● **Work instructions**
Copy the records below exactly, leaving out every picture.

● **Supplied records**

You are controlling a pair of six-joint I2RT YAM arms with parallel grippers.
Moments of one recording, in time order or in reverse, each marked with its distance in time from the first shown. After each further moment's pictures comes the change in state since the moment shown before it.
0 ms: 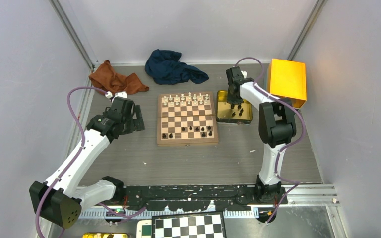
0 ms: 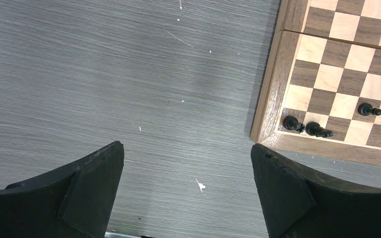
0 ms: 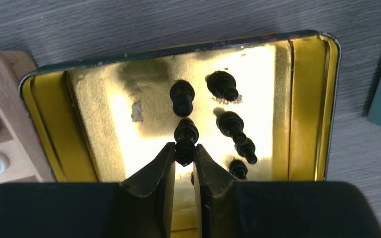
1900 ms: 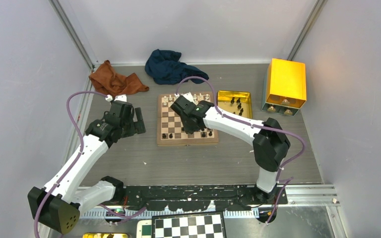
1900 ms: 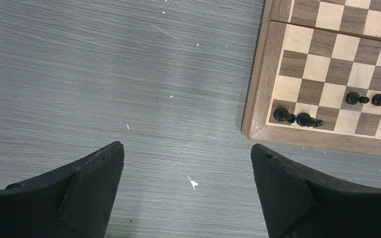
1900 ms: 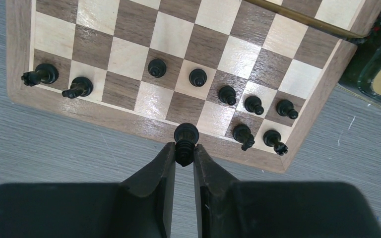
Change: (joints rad) left arm 0.000 -0.057 -0.064 0.045 0.055 -0.003; right arm 0.666 -0.214 -0.037 -0.235 0.035 0.112
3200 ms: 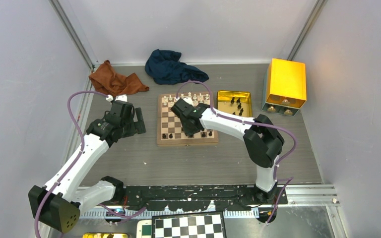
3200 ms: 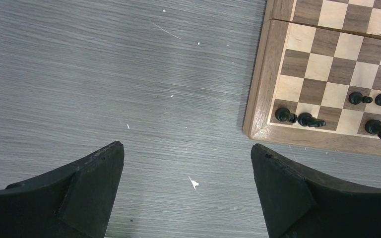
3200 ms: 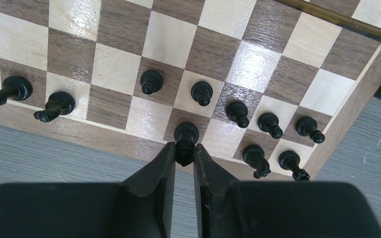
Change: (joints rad) left arm 0.000 0.011 0.000 0.000 -0.001 0.000; right arm -0.023 0.079 -0.052 0.089 -0.041 -0.002
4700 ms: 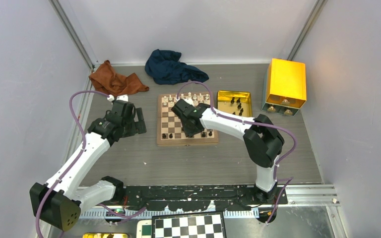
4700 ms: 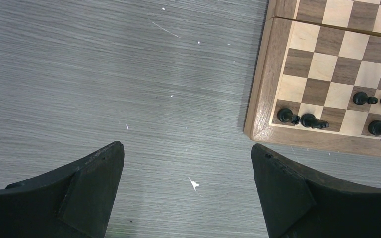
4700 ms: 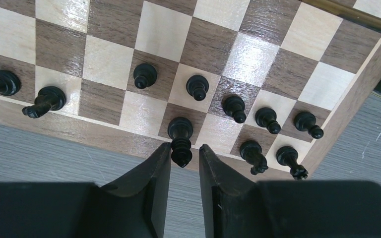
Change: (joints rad) left arm 0.000 0.019 -0.002 0.008 0.002 0.001; right arm -0.005 0.000 -0.008 -0.013 -0.008 -0.001
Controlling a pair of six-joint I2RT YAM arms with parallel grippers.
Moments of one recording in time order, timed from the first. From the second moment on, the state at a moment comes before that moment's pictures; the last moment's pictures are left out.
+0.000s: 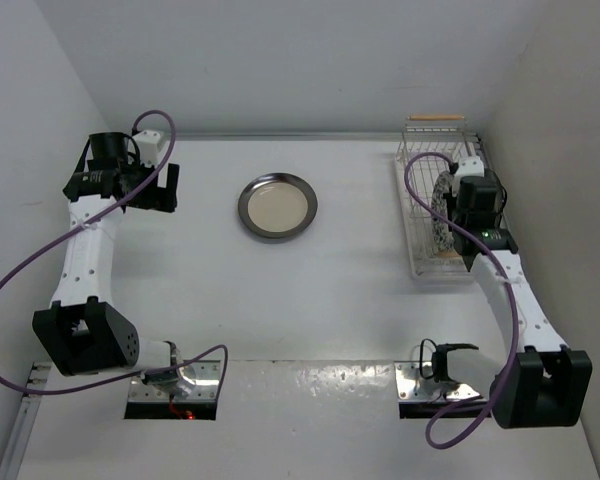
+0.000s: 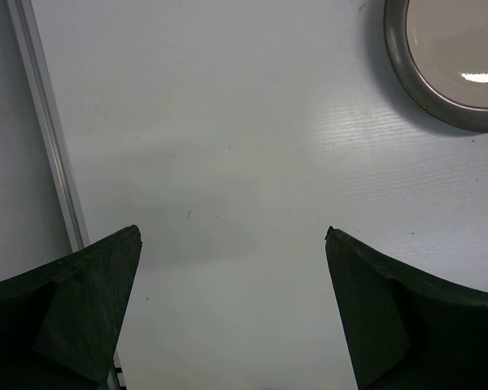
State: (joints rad) left arm 0.18 1.36 1.40 -0.84 0.16 0.27; right arm 0.00 1.12 0.85 -0.31 0.33 -0.20
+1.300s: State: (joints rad) left arm 0.26 1.32 1.21 -0.82 0.07 0.26; right arm 0.47 1.94 1.35 -0.07 0.04 0.47
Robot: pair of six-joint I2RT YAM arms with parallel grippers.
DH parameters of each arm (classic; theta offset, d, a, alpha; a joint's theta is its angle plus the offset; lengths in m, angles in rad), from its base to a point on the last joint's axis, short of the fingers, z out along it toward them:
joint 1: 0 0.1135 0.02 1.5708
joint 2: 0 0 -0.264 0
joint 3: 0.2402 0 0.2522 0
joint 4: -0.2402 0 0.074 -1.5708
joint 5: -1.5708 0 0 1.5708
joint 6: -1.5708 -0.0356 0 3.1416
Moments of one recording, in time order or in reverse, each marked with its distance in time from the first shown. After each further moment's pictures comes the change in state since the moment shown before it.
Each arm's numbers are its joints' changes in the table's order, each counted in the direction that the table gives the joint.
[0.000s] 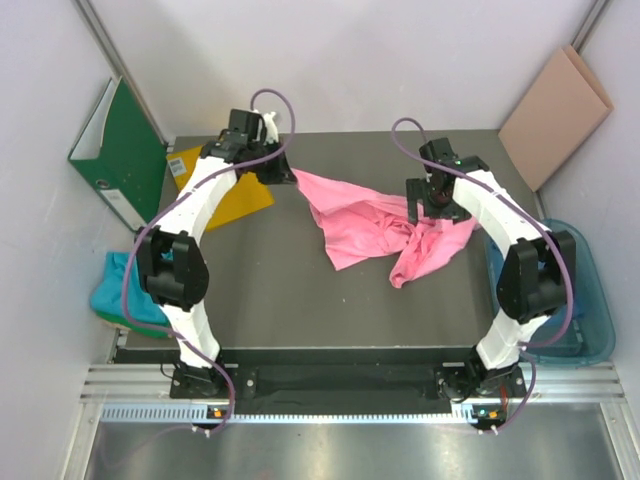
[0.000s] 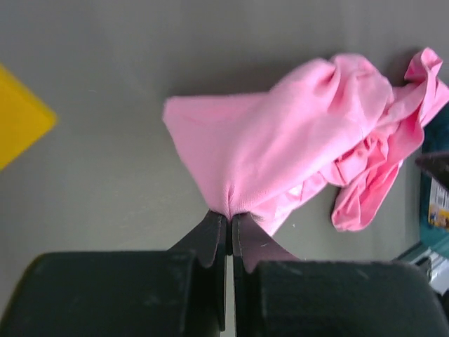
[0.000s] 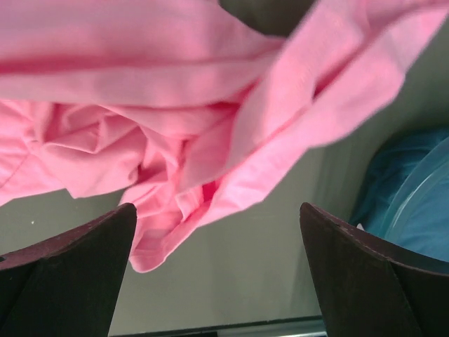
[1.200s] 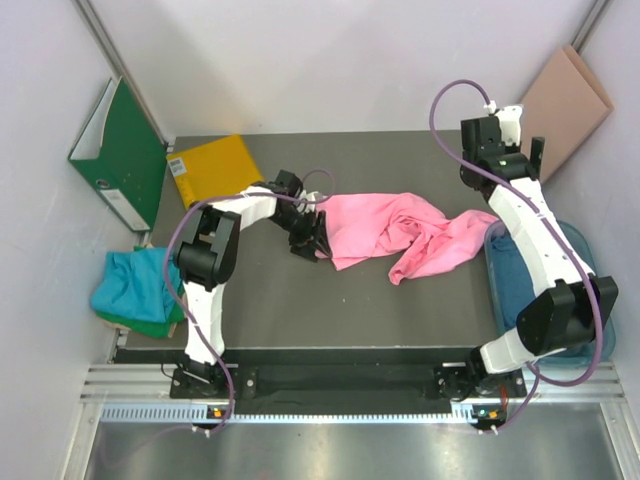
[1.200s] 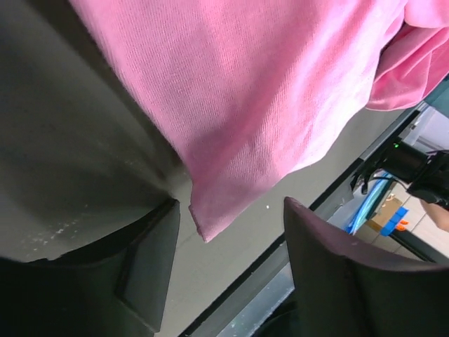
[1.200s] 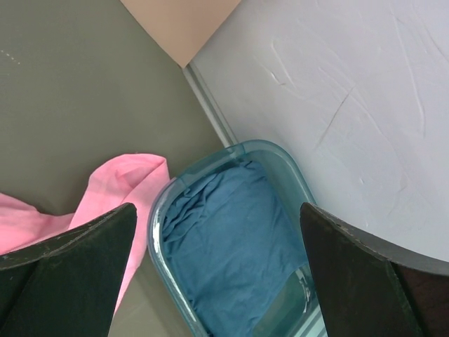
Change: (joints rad) left arm -0.118 -0.242 -0.282 -0.004 -0.327 -0.040; right arm -0.090 0.214 0.042 0.155 -0.694 0.125
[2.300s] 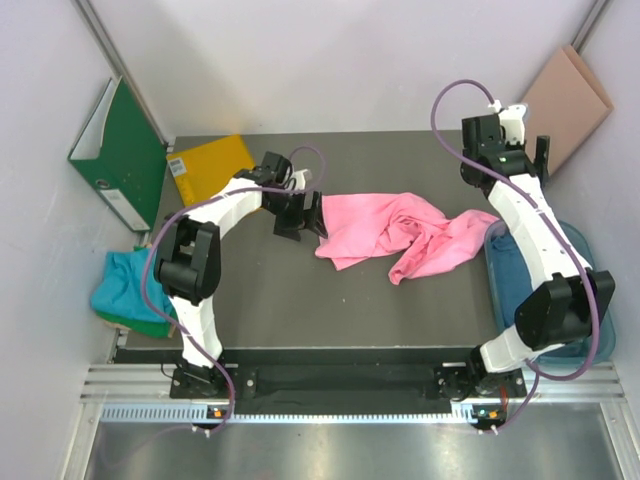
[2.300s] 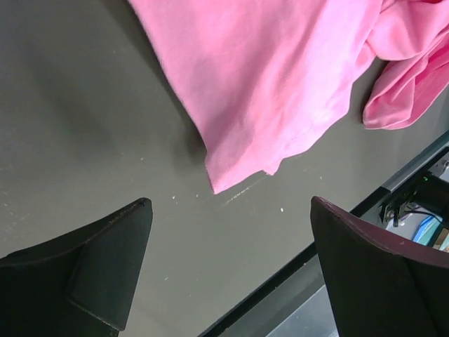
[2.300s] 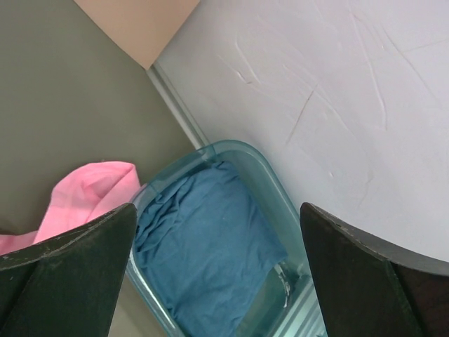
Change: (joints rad) left arm 0.026 0.165 0.027 -0.018 0.175 -0.031; right arm -0.015 -0.031 0.013 -0.012 -0.098 0.011
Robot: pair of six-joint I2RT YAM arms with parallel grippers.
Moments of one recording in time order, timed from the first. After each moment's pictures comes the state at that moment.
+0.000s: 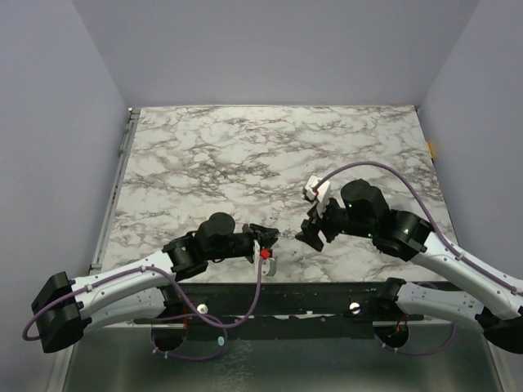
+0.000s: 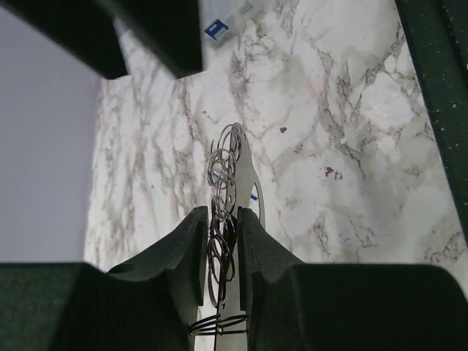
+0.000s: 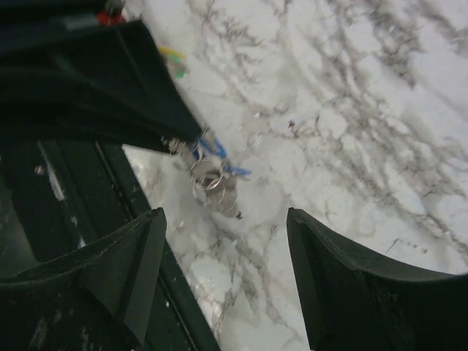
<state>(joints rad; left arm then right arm) -1.01 0.92 0.53 0.04 0.33 0.87 0.91 0.96 1.00 -0.55 -0.11 -0.10</state>
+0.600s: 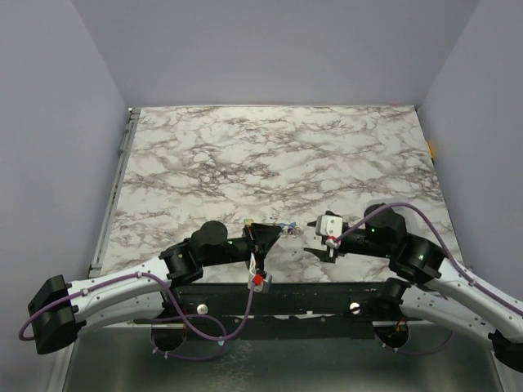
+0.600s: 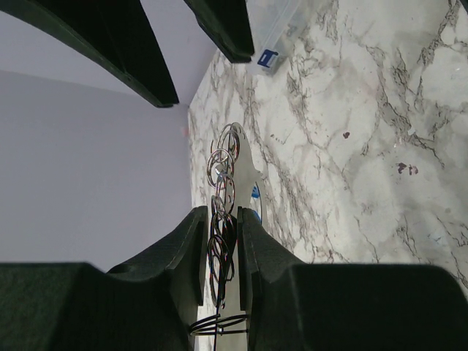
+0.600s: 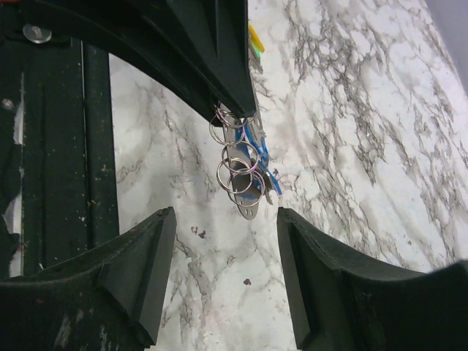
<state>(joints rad) -1.06 0.83 0.43 0.21 0.31 1.24 0.91 0.65 0.70 -0.41 -0.33 -0.48</state>
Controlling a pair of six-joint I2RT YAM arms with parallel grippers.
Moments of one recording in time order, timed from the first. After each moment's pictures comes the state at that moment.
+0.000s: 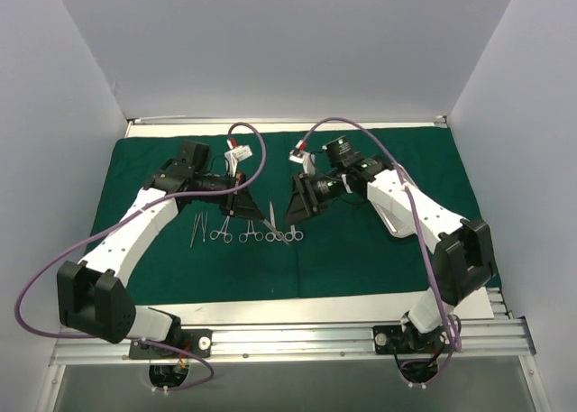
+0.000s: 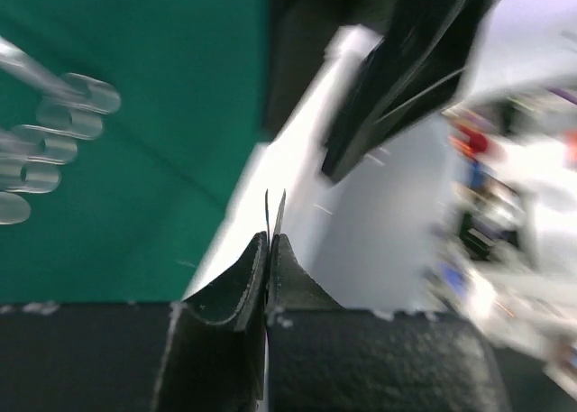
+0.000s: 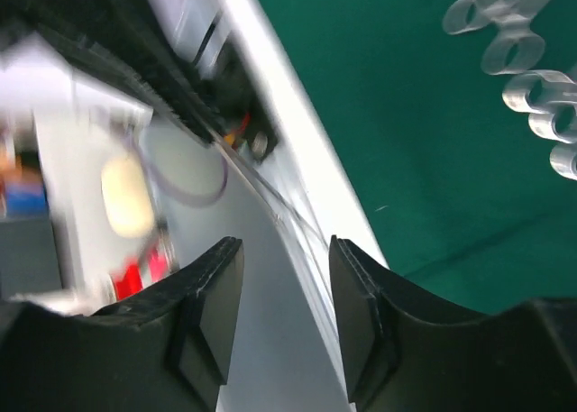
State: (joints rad) left arm -0.34 1.41 1.20 -0.69 1.06 -0.18; right arm 0.56 1.62 1.32 -0.64 -1.00 0.21
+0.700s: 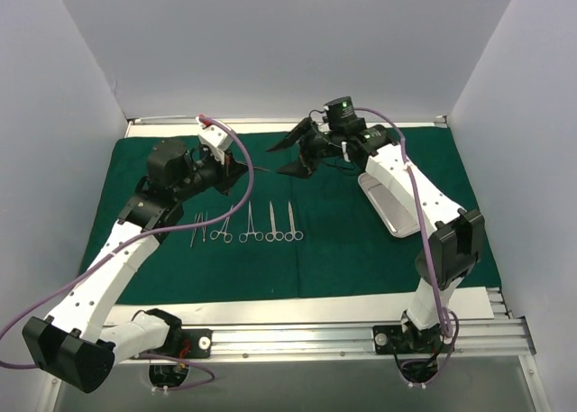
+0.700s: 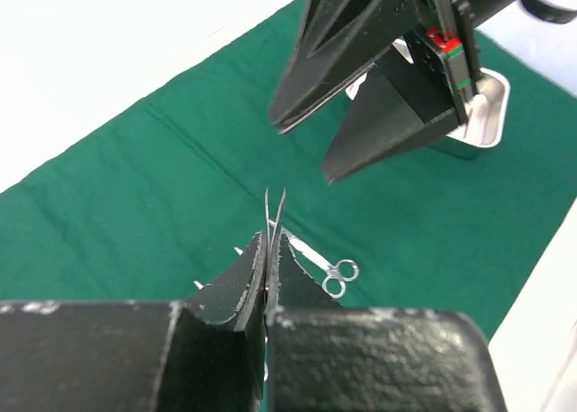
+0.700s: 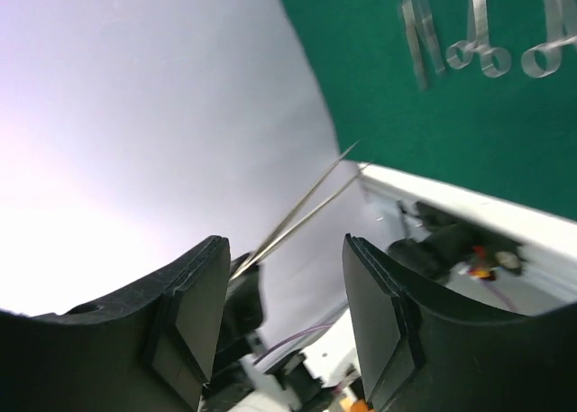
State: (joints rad) left arm -0.43 1.13 1.15 -0.25 0.37 -0.01; right arm 0.49 1.75 1.69 -0.63 -0.58 1.40
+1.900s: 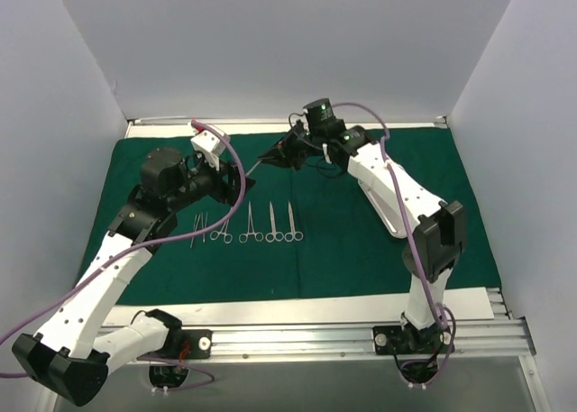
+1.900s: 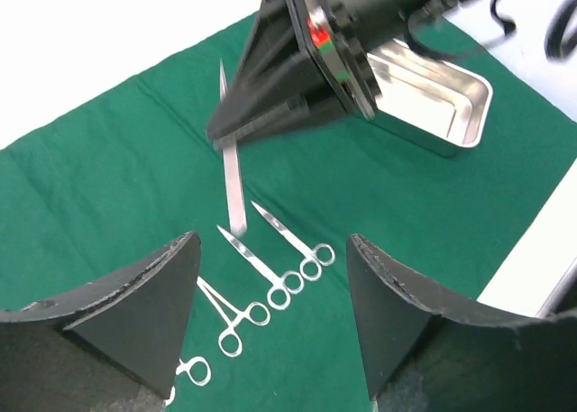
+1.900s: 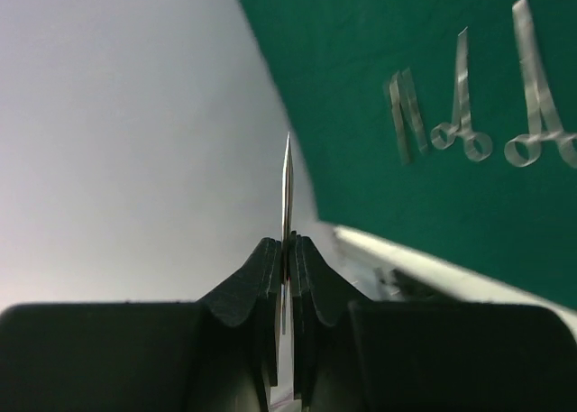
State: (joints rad) left arm -0.46 1.06 1.15 -0.33 0.30 -0.08; right arm 0.59 1.84 1.75 -0.54 -0.40 1.43
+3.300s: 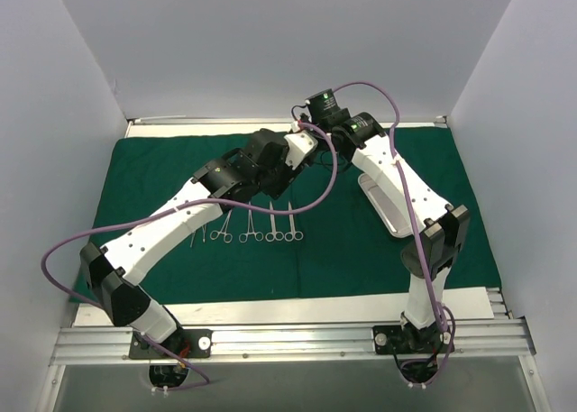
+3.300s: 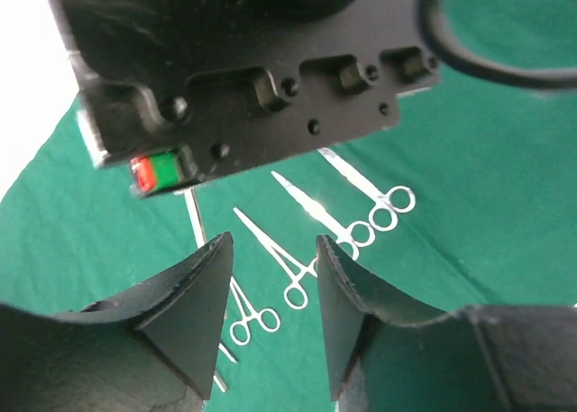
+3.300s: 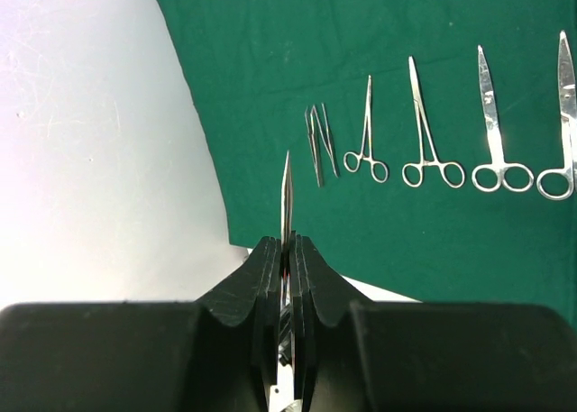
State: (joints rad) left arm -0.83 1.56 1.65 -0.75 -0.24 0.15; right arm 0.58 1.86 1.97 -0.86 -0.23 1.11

● **Solved problem**
You are controlling a pair of six-joint I2RT YAM arms with parallel grippers.
Moments of one recording, in time order or in reverse, each marked with its distance in time from the first shown. After each further moment's pictures comes the change in state since the moment shown before it.
0 ms: 
0 ms: 
0 ms: 
1900 ms: 
1900 ms: 
1900 ms: 
Change: (joints rad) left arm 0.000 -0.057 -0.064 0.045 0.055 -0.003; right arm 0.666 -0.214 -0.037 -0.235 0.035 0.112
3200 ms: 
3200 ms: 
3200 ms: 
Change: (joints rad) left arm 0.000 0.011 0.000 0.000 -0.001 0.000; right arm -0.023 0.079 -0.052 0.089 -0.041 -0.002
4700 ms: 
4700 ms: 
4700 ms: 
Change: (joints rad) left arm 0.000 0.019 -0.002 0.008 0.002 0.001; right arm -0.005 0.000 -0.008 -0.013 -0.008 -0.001
Controlling a pair of six-joint I2RT YAM arms with parallel grippers.
Moments of one recording in time order, timed from the first. From the second moment on, the state at a moment comes before that moment's pictures; the last moment's pictures are left out.
+0.000s: 
+0.000s: 
State: (joints rad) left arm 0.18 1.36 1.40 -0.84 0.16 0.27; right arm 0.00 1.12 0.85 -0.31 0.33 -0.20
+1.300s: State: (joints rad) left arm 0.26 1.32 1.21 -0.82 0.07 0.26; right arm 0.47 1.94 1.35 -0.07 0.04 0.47
Robot: pair of six-joint I2RT YAM arms with parallel grippers.
DH parameters of each arm (classic; theta offset, d, a, alpha; a joint's theta is its angle plus the offset; lengths in m, angles in rad), from its base to a point on the last joint's axis, short of the fingers, z out along it toward them:
joint 1: 0 0.1135 0.02 1.5708
joint 2: 0 0 -0.264 0
joint 3: 0.2402 0 0.2522 0
joint 4: -0.2402 0 0.074 -1.5708
joint 5: -1.5708 0 0 1.5708
joint 6: -1.5708 -0.0356 0 3.1416
Moments of one recording, in time order or in reverse, each marked with its distance in time from the first shown. After each further moment's pictures comes the change in state since the moment shown before it.
Each arm's numbers are its joints' changes in the table's order, each counted in the direction that the table gives the joint.
[0.000s] 
[0.000s] 
[0.000s] 
[1.200s] 
[1.200s] 
[1.200s] 
Change: (joints rad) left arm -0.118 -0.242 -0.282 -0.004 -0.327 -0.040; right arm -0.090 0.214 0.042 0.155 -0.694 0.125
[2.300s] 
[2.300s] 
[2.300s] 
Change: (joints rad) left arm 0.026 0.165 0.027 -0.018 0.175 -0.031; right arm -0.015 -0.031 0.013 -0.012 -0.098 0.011
Robot: pair of six-joint I2RT YAM arms with parallel grippers.
Moments of one recording in time order, timed from the first. After each moment's pictures comes the state at that moment.
+0.000s: 
+0.000s: 
+0.000s: 
<state>(joints rad; left arm then right arm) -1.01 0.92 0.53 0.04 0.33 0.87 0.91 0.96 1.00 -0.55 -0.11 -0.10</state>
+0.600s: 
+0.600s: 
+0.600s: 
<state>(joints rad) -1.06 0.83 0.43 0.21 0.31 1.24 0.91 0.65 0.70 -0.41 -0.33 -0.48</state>
Controlling a pair of six-joint I2RT YAM arms with parallel grippers.
Moments of one recording in time order, timed from the first. After each moment's pictures comes the state at that moment.
+0.000s: 
+0.000s: 
+0.000s: 
State: (joints rad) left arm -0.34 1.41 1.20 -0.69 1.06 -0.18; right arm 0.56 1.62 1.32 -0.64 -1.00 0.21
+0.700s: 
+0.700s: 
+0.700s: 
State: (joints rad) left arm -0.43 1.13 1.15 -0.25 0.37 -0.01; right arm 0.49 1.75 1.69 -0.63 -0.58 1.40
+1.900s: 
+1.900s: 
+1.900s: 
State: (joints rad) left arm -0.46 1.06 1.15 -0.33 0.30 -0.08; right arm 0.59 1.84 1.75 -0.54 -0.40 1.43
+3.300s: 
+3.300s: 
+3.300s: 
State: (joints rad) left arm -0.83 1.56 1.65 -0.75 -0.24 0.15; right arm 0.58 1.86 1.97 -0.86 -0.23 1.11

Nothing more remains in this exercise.